5. How Synthetic Data Helps:
Synthetic data can play a crucial role in reducing AI bias by providing balanced and representative datasets that mitigate the limitations of real-world data. Synthetic data is artificially generated rather than collected from real-world events, allowing for the creation of datasets that include diverse and equitable representations of various demographic groups. This helps address issues like underrepresentation and limited features that often lead to biased AI models. By supplementing or replacing biased real-world data, synthetic data ensures that machine learning models are trained on a more comprehensive and unbiased dataset. Synthetic data generation techniques, such as Generative Adversarial Networks (GANs) and Variational Autoencoders (VAEs), can simulate realistic and varied data points that reflect the full spectrum of potential scenarios and populations. This enhances the generalization capabilities of AI models, ensuring they perform well across different groups and conditions. Synthetic data can also be used to test and validate AI systems, identifying and correcting biases before deployment.

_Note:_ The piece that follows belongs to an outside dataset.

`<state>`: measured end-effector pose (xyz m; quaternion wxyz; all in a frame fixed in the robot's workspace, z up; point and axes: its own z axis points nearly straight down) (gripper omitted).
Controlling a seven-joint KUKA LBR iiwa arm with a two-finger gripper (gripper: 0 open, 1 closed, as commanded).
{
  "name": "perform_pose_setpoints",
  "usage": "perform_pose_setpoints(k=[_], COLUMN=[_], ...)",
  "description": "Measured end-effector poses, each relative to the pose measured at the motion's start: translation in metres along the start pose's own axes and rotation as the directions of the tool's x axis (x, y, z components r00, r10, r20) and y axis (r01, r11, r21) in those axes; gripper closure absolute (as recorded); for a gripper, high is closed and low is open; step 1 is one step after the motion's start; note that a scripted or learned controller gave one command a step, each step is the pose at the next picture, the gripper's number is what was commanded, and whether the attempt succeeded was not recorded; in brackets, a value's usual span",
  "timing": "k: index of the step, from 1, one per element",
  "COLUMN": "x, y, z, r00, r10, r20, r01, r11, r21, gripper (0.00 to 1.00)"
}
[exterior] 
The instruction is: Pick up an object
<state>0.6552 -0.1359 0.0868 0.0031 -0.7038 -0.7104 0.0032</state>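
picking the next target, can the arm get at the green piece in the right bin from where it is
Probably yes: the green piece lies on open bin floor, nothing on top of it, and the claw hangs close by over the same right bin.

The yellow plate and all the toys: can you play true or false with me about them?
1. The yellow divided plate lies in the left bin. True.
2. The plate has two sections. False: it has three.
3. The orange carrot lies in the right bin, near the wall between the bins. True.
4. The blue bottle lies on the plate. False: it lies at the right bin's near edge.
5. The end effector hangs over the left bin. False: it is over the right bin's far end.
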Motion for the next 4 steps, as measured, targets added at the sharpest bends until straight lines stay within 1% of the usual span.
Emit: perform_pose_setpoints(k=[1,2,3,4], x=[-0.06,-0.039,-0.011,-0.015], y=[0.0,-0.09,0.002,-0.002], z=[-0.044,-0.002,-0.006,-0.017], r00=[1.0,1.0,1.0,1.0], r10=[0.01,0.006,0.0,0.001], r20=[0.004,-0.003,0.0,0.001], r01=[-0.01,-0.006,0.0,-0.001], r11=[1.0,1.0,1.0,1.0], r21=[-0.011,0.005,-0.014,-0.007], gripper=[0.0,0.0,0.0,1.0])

By integrating synthetic data into the training process, developers can create fairer, more robust, and trustworthy AI systems that better serve diverse populations.
6. BetterData’s Bias-Correcting Synthetic Data System:
Many synthetic data companies have tried to address bias by increasing the number of samples of underrepresented groups. However, Betterdata’s ML team findings resonate with those in the ICML 2023 paper, which proved that simply adding synthetic data without considering the downstream ML model will not improve performance. Instead, Betterdata’s programmable synthetic data platform directly improves underrepresented classes of the downstream ML task by targeting incorrectly predicted samples and creating synthetic data to improve performance. Through this, Betterdata’s technology can consistently improve precision rates by up to 5%, improving positive predictions.